Data extracted from a collection
================

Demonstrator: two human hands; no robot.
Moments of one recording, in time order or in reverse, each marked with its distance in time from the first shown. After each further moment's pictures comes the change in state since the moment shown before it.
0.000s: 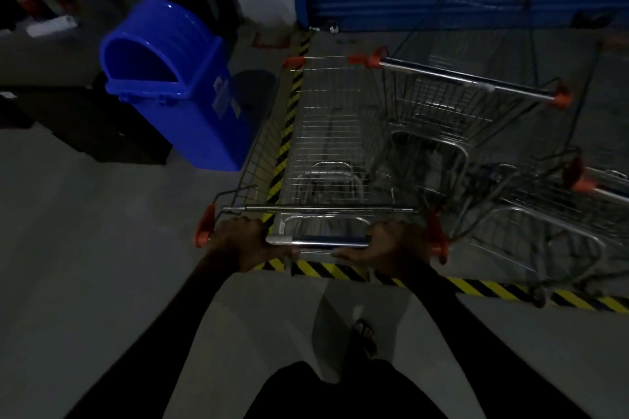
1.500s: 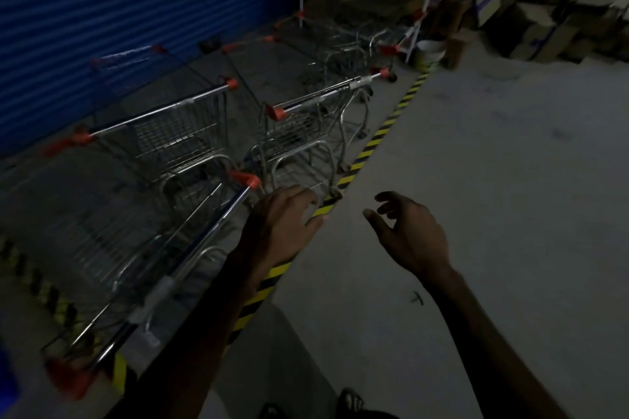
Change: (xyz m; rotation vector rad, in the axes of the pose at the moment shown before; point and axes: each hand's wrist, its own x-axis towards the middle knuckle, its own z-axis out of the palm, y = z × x) left_hand -0.075 0.224 -0.055 -0.381 0.178 1.303; right_hand -0.308 -0.082 -0.091 0.211 0.608 1.205
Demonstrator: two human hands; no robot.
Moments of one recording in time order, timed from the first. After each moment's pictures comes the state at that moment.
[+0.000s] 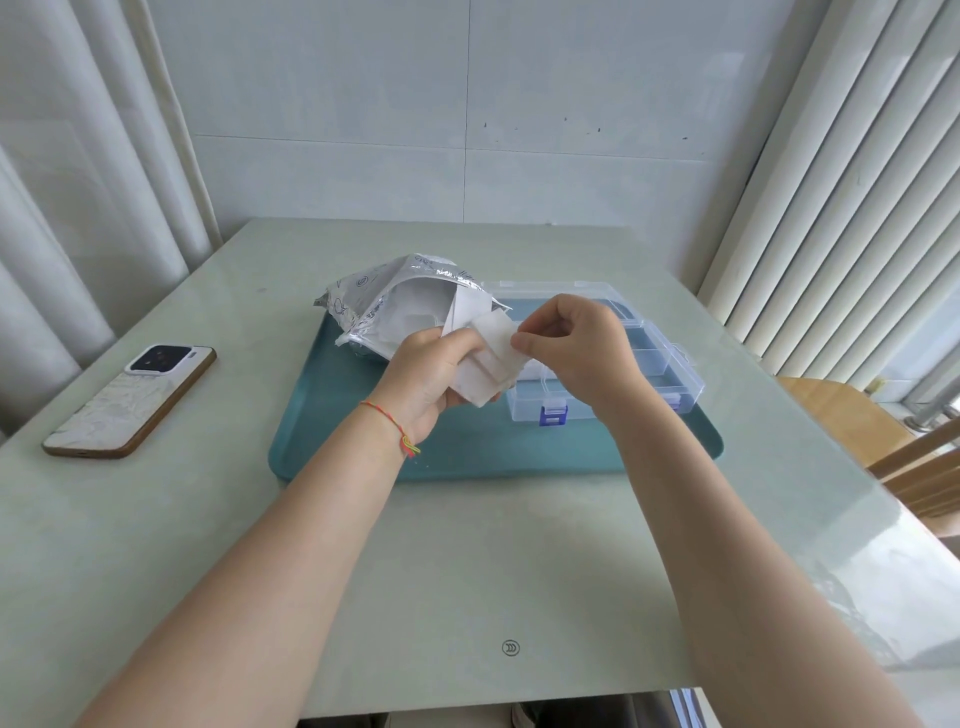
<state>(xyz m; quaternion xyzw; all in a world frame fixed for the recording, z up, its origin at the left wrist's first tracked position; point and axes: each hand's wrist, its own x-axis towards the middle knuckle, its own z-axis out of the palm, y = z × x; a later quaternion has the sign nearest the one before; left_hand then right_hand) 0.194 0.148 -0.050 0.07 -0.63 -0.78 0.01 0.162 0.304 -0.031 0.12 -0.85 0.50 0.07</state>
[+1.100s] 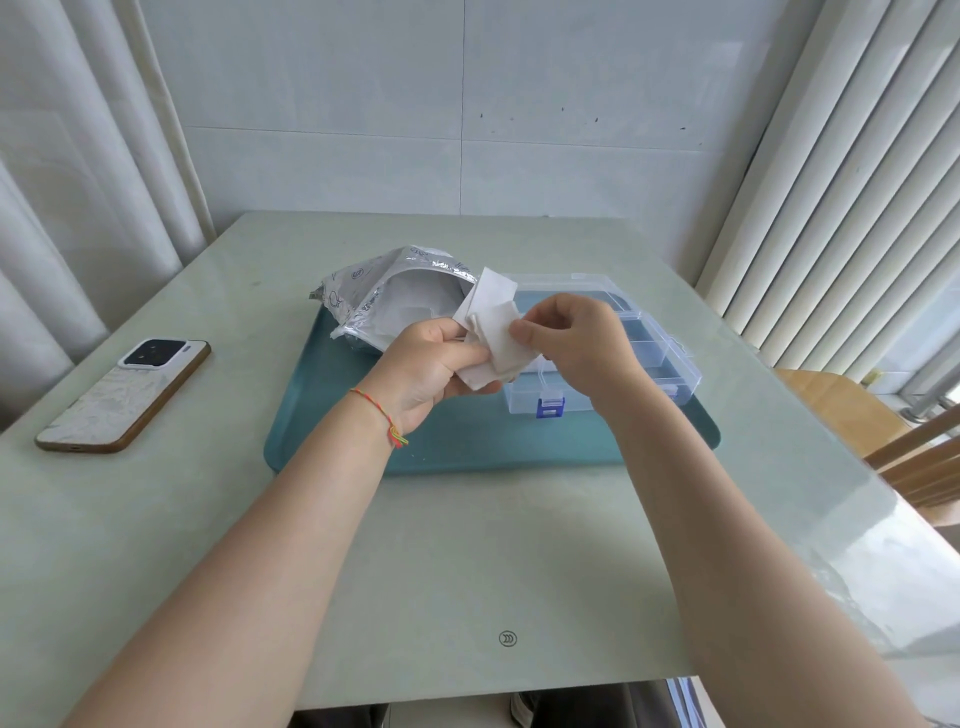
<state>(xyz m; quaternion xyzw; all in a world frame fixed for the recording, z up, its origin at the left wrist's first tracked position) 0.194 0.143 -0.054 0.00 -0.65 -0.76 -0.03 0.159 0.307 -0.033 0.11 -0.85 0.52 0.05</state>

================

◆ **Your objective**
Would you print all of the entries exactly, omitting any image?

◆ **Answer to the exercise**
Demonstrator: two human hands; no robot.
Moments of one recording, in time order or in reverse, each marked with its distance in time from the first shown. After each further moment's pictures comes the change in state since the moment shown before it.
0.000s: 
1.500s: 
Change: (xyz m; rotation vector rad, in the axes of the pose at the moment shown before; point and axes: each hand's wrist, its own x-axis towards the middle knuckle, its own z-axis out of the palm, y = z × x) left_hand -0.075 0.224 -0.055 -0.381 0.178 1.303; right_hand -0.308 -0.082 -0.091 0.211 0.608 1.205
Demonstrator: two human hands; no robot.
Moments of one recording in time order, timed from the first. After each moment's pictures comes the state at that moment.
[+0.000s] 
<state>(xyz m; quaternion xyzw; all in a world frame fixed for the recording, z up, its origin at the left wrist's first tracked position; point and axes: each hand's wrist, its own x-axis towards the middle knuckle, its own z-axis out of the palm, y = z × x; a later quaternion has the sign nearest the one before; left_hand then right_hand) 0.194 0.148 -0.050 0.07 -0.63 -0.78 0.01 0.162 0.304 -0.031 0.12 -0.85 0.50 0.07</state>
[+1.100s] 
<state>(xyz m; quaternion xyzw; all in a world frame fixed for the recording, z up, its origin at the left wrist's first tracked position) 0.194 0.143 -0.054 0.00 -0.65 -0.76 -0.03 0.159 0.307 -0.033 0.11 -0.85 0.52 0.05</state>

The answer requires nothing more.